> ASSIGNED TASK
Please copy, exactly as written, the span from the first line below to the line that contains "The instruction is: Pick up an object", including both, and skip the pictures.

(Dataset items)
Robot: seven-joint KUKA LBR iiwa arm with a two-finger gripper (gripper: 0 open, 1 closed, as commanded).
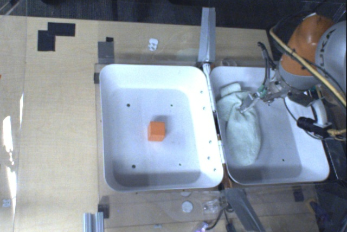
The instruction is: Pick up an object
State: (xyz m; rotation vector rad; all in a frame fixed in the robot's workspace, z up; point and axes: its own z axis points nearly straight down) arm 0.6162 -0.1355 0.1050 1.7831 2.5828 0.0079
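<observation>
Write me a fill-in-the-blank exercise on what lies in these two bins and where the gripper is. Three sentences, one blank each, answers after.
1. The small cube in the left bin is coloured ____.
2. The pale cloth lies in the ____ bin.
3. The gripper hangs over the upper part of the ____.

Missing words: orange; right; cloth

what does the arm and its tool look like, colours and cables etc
The arm is grey and rounded, with an orange band above the wrist. A tan hose and thin black cables run alongside it. The tool is small, slim and metallic grey, with thin fingers.
</observation>
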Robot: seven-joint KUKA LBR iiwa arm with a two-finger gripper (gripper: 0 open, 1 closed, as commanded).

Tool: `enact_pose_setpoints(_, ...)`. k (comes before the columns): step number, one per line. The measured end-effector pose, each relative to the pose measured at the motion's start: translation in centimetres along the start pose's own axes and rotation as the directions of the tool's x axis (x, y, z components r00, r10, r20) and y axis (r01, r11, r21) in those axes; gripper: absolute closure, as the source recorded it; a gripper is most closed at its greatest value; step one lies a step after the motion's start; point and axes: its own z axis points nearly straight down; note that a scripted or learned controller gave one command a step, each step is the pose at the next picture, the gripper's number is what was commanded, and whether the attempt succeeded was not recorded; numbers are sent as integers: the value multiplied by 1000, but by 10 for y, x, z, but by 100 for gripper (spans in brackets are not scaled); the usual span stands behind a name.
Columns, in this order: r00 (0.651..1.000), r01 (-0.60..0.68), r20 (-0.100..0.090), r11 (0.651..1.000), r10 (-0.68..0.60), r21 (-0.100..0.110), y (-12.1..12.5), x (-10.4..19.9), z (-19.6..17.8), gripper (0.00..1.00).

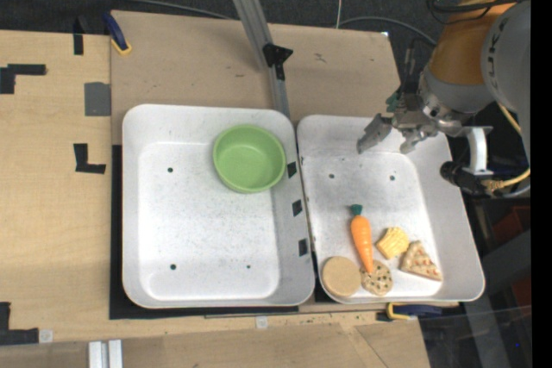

> REPLY
Robot: seven-joint KUKA LBR iiwa arm with a two-finger gripper (gripper: 0 open, 1 closed, as commanded).
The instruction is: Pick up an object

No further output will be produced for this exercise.